• TASK INSTRUCTIONS:
Among the entries below, which lines include the string "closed"? Show each one.

━━━━━ MATERIALS PROVIDED

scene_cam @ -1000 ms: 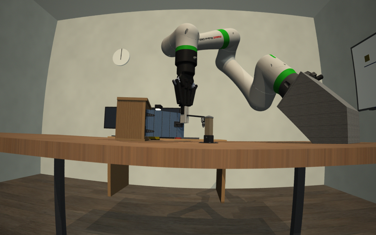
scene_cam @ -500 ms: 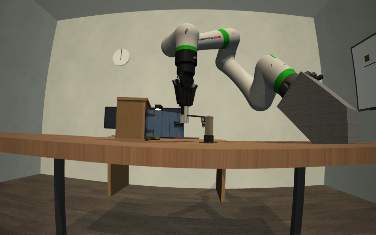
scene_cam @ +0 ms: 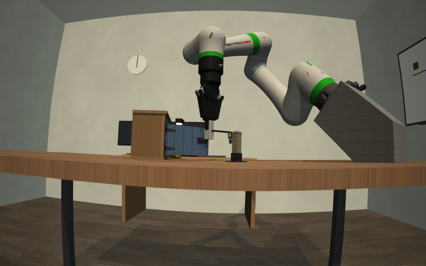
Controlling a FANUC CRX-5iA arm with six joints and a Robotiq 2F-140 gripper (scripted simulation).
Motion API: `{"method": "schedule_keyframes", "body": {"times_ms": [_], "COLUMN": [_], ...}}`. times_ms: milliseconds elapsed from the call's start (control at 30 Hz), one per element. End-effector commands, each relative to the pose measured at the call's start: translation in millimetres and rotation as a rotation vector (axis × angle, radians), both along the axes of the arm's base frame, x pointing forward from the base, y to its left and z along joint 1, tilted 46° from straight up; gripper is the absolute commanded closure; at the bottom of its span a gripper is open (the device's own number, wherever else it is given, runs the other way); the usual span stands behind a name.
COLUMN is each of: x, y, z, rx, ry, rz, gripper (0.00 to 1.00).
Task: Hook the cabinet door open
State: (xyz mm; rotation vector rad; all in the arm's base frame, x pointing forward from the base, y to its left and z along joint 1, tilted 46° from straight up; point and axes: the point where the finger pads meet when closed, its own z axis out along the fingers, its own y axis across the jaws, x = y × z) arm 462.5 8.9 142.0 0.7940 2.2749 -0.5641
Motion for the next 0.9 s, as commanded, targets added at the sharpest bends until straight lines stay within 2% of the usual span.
{"method": "schedule_keyframes", "body": {"times_ms": [0,867], "x": [0.2,2.1], "y": [0.0,-2.1], "z": [0.1,-1.8], "rx": [0.000,0.000], "ry": [0.000,0.000], "rz": [0.000,0.000], "gripper": [0.97,0.97]}}
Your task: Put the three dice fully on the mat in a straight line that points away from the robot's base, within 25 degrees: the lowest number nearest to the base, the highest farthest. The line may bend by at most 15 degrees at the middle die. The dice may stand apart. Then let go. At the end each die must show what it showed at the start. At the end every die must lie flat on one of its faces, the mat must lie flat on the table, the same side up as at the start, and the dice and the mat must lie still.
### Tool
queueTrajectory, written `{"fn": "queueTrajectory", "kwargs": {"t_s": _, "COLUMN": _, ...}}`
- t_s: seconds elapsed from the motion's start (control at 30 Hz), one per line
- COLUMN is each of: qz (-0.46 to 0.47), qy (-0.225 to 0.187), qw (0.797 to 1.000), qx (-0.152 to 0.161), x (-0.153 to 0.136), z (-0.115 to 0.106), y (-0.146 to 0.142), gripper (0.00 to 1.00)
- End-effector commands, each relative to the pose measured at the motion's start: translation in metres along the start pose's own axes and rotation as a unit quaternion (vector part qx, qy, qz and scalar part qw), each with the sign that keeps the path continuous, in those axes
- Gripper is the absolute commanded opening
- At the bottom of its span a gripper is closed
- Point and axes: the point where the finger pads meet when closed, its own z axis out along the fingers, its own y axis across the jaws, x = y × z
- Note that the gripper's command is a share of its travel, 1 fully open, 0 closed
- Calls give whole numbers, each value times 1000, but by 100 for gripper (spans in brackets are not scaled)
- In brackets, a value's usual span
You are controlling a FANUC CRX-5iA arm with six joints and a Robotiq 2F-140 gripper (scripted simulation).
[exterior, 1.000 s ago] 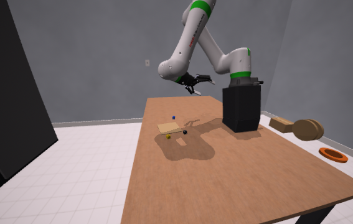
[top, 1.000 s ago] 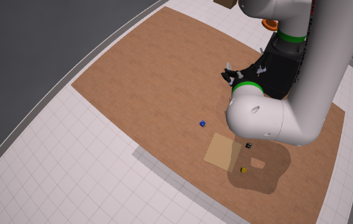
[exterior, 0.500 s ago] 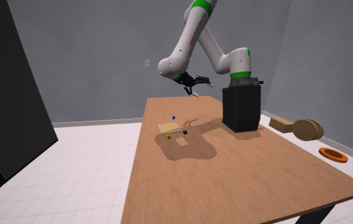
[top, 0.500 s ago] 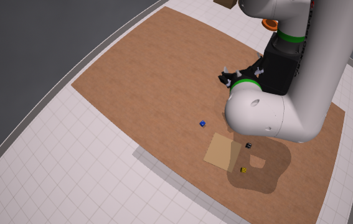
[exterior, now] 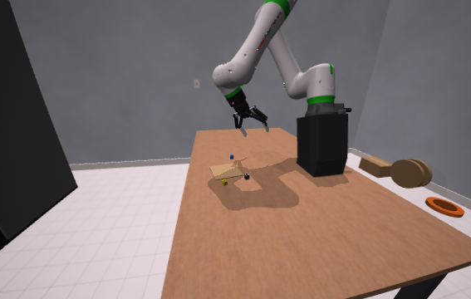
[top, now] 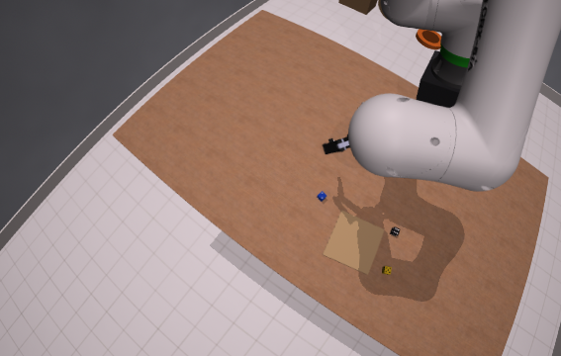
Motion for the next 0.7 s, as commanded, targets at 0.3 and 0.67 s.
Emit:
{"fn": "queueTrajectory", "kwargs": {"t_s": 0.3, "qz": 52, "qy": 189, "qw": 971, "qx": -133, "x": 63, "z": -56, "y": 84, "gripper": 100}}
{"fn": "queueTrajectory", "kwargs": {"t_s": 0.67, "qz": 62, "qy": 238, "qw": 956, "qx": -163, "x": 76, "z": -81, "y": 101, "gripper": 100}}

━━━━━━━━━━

• TASK RESULT:
State: (xyz mm; rotation vector rad; all in the arm's base frame, x pointing forward from the base, y to its left and z along joint 1, tilted 46° from straight up; point and axes: the point where the finger pads meet when closed, its own z axis out along the fingers, its own y axis across the jaws, x = y × z) arm 462.5 8.9 142.0 0.7940 2.2749 -0.5641
- At the bottom of its span a gripper is closed
- Point and axes: the point where the finger pads meet when closed, its own z axis out along the fingers, its own y axis across the jaws, x = y × z
- Note that the gripper's command is a share of its travel, 1 fully open, 0 closed

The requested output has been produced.